- WHAT THE EXERCISE ASKS: Read the data and repeat it in full, exactly.

- STORED DATA:

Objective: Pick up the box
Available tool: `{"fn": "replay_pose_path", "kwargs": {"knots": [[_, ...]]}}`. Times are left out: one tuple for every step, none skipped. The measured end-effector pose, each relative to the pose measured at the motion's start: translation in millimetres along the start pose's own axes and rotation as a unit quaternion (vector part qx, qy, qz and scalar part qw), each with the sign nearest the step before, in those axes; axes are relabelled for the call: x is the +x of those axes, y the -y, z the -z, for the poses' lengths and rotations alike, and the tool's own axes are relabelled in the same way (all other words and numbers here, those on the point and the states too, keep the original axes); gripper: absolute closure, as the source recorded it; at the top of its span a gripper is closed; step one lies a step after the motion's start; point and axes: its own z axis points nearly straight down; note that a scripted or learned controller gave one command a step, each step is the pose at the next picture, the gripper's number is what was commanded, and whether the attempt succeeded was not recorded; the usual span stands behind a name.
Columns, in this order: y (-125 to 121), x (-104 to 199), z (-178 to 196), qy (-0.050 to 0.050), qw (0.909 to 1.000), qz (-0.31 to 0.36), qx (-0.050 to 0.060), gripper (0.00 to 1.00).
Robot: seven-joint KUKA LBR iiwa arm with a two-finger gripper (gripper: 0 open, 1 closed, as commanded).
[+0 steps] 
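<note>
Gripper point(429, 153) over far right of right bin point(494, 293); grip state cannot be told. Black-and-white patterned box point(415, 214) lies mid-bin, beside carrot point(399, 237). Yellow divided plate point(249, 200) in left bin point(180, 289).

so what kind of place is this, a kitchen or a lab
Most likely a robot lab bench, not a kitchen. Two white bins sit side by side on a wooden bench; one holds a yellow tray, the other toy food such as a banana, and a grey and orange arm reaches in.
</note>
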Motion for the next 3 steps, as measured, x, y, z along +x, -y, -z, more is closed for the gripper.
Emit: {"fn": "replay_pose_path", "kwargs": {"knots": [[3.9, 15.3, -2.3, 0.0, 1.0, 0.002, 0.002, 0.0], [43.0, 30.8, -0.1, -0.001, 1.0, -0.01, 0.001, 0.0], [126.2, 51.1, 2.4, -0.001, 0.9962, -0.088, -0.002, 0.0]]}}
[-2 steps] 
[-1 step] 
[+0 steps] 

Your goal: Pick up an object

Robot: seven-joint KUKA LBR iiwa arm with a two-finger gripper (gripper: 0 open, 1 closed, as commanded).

- RESULT:
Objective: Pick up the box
Available tool: `{"fn": "replay_pose_path", "kwargs": {"knots": [[_, ...]]}}`. Times are left out: one tuple for every step, none skipped. The measured end-effector pose, each relative to the pose measured at the motion's start: translation in millimetres along the start pose's own axes and rotation as a unit quaternion (vector part qx, qy, qz and scalar part qw), each with the sign nearest the step before, in those axes; axes are relabelled for the call: x is the +x of those axes, y the -y, z the -z, for the poses' lengths and rotations alike, and the tool's own axes are relabelled in the same way (all other words and numbers here, those on the point and the states too, keep the original axes); gripper: absolute closure, as the source recorded it; at the top of its span a gripper is closed; step one lies a step after the motion's start; point and axes: its own z axis points nearly straight down; note that a scripted or learned controller gave one command a step, each step is the pose at the next picture, the gripper's number is what was commanded, and whether the attempt succeeded was not recorded; the usual span stands behind a name.
Columns, in this order: y (-125 to 121), x (-104 to 199), z (-178 to 196), qy (-0.050 to 0.050), qw (0.909 to 1.000), qz (-0.31 to 0.36), qx (-0.050 to 0.060), gripper (0.00 to 1.00).
Robot: seven-joint KUKA LBR iiwa arm with a two-finger gripper (gripper: 0 open, 1 closed, as commanded).
[+0 steps] 
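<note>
Gripper point(429, 153) over far right of right bin point(494, 293); grip state cannot be told. Black-and-white patterned box point(415, 214) lies mid-bin, beside carrot point(399, 237). Yellow divided plate point(249, 200) in left bin point(180, 289).

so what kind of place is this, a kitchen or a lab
Most likely a robot lab bench, not a kitchen. Two white bins sit side by side on a wooden bench; one holds a yellow tray, the other toy food such as a banana, and a grey and orange arm reaches in.
</note>
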Motion for the next 3 steps, as measured, x, y, z along +x, -y, -z, more is closed for the gripper.
Emit: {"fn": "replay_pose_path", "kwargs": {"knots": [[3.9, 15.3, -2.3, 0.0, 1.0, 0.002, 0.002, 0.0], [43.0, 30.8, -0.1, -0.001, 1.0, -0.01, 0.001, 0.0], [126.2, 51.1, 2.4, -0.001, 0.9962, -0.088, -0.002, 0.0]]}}
[-2 steps] 
[-1 step] 
[+0 steps] 

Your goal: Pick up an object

Robot: seven-joint KUKA LBR iiwa arm with a two-finger gripper (gripper: 0 open, 1 closed, as commanded).

With this, the exercise is done.